▶ _Work instructions_
What lines below contain the word "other"? Please pull each one out.

▶ _Entries shown_
== Segment start ==

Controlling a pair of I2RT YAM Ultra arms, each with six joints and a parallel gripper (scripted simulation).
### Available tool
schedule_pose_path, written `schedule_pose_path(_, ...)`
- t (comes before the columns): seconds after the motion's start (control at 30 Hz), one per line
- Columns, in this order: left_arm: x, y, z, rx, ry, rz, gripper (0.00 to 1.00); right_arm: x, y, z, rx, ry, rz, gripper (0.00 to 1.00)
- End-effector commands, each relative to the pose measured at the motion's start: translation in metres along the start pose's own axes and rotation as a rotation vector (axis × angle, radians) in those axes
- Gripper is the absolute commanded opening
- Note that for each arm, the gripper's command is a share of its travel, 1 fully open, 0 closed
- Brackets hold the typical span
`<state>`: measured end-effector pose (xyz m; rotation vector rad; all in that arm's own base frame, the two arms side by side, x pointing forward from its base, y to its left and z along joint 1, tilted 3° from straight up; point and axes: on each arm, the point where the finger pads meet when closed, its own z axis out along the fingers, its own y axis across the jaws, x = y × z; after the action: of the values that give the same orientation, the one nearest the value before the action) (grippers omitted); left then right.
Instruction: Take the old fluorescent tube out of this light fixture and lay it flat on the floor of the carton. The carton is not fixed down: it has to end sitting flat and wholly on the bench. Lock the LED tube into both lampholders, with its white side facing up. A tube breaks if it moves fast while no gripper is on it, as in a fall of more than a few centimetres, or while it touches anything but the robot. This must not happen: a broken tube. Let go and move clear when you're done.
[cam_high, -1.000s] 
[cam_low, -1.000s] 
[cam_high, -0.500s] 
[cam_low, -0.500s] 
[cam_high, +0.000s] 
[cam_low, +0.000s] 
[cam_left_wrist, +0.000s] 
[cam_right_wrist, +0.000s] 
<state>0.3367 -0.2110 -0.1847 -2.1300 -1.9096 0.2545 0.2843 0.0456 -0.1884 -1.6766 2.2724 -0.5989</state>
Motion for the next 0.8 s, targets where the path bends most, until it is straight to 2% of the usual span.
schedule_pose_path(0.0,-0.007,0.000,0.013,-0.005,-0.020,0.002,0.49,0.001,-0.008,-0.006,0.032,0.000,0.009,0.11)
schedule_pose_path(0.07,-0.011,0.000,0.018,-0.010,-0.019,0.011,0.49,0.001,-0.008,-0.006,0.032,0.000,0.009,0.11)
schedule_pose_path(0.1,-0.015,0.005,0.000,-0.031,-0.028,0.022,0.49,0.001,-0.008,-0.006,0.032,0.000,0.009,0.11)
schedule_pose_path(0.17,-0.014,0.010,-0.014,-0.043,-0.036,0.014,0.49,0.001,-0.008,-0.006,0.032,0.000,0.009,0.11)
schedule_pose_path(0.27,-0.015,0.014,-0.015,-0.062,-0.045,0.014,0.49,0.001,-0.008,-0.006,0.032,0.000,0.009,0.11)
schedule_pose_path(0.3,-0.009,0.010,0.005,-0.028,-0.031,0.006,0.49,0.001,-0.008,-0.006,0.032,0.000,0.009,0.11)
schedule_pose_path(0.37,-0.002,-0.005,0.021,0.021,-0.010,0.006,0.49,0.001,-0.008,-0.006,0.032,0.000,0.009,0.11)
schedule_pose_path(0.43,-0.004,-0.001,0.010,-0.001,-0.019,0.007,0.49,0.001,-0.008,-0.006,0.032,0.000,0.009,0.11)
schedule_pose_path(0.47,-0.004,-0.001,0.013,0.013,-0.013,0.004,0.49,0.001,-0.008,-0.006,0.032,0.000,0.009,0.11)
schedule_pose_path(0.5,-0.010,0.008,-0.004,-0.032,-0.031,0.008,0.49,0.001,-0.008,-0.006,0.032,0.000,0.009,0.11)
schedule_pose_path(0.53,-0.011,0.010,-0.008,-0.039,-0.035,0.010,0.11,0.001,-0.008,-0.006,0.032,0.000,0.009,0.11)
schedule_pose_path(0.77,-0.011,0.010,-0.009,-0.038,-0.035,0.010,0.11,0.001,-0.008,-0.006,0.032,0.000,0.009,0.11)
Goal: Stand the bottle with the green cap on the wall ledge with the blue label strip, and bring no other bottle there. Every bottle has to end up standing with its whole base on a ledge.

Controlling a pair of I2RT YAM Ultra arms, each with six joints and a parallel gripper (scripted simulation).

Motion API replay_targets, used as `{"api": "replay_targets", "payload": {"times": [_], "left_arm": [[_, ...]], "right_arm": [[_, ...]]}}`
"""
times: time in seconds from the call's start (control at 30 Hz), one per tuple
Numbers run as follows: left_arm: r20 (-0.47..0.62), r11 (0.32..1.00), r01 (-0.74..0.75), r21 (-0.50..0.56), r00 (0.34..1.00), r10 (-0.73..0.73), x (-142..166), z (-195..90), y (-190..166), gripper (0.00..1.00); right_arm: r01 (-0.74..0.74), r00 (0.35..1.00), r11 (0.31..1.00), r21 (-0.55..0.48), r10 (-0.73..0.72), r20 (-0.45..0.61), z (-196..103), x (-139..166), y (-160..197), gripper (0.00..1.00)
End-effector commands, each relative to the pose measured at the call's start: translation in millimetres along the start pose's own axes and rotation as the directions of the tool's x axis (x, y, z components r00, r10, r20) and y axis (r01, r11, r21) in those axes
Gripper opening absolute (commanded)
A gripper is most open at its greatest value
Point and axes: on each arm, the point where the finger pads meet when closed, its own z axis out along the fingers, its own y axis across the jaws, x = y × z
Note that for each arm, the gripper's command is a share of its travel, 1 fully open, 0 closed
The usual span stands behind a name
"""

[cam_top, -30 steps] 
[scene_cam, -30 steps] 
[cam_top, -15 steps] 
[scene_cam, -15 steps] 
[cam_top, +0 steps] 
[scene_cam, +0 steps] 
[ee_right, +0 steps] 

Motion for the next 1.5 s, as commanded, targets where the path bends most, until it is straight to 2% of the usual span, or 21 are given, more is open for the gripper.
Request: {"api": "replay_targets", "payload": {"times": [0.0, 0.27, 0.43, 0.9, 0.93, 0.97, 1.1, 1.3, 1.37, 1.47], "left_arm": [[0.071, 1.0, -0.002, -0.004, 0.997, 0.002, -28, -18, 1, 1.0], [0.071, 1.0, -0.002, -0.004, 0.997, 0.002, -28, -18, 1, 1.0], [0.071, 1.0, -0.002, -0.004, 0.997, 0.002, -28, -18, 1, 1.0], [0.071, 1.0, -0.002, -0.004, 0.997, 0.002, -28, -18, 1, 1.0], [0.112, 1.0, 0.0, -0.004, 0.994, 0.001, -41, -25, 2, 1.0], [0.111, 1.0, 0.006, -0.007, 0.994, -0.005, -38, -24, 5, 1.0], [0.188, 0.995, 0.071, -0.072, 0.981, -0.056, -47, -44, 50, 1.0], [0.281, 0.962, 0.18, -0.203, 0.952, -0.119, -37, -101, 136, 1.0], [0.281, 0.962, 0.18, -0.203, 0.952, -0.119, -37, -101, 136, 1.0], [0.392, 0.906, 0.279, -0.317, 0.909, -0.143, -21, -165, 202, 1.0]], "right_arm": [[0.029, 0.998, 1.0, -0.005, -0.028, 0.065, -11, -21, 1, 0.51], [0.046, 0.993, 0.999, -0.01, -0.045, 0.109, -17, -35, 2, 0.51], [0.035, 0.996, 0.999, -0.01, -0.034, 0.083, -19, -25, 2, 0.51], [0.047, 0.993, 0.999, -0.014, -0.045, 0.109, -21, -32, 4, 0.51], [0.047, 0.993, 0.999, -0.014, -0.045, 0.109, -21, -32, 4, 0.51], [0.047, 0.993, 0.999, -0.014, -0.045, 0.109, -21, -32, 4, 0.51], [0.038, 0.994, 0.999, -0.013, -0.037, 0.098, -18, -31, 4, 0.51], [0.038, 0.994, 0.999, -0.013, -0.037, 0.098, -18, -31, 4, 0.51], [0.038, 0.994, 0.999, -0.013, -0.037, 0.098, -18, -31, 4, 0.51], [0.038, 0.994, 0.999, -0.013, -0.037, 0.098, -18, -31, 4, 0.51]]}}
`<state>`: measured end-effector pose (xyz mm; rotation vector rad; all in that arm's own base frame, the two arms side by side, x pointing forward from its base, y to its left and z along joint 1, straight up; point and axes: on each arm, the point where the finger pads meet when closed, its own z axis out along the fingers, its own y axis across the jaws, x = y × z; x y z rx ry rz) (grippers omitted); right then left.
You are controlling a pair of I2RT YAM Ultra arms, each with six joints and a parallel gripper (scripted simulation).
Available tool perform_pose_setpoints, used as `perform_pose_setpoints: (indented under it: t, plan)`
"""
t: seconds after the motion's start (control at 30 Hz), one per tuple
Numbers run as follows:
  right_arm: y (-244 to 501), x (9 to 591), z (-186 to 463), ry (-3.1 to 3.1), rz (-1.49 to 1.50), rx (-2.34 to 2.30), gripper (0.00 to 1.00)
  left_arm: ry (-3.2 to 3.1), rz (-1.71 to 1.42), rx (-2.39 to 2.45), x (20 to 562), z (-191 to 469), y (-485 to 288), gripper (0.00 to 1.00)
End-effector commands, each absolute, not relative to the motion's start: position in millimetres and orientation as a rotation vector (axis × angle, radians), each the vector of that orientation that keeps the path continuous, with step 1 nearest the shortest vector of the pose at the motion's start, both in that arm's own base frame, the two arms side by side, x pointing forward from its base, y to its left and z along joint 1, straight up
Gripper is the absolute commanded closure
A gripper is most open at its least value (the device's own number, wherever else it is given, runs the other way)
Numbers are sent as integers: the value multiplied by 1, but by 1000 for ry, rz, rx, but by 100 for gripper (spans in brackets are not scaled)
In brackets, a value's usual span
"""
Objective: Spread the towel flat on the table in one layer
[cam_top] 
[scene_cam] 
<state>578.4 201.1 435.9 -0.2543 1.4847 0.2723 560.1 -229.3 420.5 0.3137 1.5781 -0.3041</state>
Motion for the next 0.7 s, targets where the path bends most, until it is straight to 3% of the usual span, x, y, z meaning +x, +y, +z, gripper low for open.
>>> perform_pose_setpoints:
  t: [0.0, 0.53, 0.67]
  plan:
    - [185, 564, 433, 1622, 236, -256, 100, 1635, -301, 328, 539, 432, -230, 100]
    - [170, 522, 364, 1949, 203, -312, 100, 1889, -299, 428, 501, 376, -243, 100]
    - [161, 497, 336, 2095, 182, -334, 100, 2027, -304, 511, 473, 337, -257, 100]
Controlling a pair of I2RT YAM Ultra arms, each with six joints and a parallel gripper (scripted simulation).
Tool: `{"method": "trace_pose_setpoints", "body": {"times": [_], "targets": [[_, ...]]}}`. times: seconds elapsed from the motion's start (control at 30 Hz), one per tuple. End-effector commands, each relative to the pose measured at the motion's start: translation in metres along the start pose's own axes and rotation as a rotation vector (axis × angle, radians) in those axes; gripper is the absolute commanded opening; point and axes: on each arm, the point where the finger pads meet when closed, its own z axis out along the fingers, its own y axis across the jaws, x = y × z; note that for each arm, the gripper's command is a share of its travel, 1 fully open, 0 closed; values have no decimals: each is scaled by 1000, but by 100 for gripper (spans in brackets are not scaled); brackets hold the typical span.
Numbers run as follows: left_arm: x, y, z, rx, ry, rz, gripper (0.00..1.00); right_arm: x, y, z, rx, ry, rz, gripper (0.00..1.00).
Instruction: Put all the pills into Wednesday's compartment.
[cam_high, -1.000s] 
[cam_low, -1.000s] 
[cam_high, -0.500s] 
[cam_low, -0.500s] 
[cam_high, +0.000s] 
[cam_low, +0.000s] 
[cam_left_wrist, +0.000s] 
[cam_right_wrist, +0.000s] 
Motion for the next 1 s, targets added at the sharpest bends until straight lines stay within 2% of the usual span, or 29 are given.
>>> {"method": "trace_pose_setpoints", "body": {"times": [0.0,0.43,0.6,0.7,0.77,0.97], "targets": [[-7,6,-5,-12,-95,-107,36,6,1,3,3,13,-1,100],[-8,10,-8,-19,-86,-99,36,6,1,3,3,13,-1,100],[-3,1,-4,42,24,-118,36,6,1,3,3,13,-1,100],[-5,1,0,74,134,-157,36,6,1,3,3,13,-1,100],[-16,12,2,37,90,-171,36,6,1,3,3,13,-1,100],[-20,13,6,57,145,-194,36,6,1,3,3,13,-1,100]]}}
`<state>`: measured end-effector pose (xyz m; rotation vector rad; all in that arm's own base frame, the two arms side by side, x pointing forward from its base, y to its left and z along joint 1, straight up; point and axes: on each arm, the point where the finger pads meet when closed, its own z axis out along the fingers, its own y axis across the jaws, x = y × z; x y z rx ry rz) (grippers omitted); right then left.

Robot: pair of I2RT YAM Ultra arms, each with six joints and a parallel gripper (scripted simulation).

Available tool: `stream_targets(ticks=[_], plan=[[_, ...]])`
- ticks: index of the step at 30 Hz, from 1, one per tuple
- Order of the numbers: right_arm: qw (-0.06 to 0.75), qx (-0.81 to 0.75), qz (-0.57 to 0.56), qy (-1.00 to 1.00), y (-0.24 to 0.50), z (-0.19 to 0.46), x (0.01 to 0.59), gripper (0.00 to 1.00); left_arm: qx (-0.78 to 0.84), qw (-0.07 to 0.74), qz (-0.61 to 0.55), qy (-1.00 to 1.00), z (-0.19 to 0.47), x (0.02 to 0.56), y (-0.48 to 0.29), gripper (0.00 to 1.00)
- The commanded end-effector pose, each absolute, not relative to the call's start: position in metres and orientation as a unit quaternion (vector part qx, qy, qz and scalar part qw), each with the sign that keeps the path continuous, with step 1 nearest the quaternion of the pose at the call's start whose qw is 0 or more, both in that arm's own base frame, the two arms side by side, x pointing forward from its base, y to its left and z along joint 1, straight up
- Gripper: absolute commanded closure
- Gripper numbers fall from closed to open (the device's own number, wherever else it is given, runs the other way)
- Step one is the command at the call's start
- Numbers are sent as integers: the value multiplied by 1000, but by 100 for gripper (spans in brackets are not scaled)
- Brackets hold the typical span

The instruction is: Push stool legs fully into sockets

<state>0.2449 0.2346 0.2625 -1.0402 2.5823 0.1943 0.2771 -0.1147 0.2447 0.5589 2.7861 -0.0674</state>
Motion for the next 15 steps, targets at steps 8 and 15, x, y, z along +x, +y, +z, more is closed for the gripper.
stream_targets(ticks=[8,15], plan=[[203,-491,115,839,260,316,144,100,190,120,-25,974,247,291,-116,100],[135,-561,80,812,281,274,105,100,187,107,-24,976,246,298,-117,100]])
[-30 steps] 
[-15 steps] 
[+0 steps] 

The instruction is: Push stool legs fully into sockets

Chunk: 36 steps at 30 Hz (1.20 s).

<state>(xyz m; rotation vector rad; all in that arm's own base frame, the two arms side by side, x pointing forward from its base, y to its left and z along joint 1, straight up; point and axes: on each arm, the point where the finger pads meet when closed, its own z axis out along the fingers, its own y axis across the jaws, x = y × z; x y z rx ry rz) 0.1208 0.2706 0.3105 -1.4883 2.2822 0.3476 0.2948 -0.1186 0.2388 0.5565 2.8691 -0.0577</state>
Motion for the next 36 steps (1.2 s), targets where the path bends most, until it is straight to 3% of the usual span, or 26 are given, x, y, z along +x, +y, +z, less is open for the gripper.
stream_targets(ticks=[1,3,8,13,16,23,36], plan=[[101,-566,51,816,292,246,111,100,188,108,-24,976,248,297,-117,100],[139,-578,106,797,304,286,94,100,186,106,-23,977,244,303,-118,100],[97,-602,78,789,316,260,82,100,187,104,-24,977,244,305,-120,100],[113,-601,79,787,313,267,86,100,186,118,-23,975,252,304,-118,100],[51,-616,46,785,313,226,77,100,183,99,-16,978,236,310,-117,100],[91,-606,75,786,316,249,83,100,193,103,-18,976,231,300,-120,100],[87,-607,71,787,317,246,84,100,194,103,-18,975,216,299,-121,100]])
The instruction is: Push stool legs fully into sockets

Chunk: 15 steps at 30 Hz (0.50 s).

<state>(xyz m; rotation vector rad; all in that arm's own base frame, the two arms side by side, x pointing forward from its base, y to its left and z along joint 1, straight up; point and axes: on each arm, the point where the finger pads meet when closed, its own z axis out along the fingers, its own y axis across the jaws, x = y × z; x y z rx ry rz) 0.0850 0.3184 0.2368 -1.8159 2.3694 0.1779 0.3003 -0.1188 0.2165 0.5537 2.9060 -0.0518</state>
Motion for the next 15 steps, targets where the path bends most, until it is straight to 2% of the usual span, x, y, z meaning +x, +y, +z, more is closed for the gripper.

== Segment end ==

▶ _Exercise output_
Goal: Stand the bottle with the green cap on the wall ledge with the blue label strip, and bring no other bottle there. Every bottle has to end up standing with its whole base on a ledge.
A gripper is most open at its least value (the device's own number, wherever else it is given, runs the other way)
- Gripper numbers fall from closed to open (the device's own number, wherever else it is given, runs the other way)

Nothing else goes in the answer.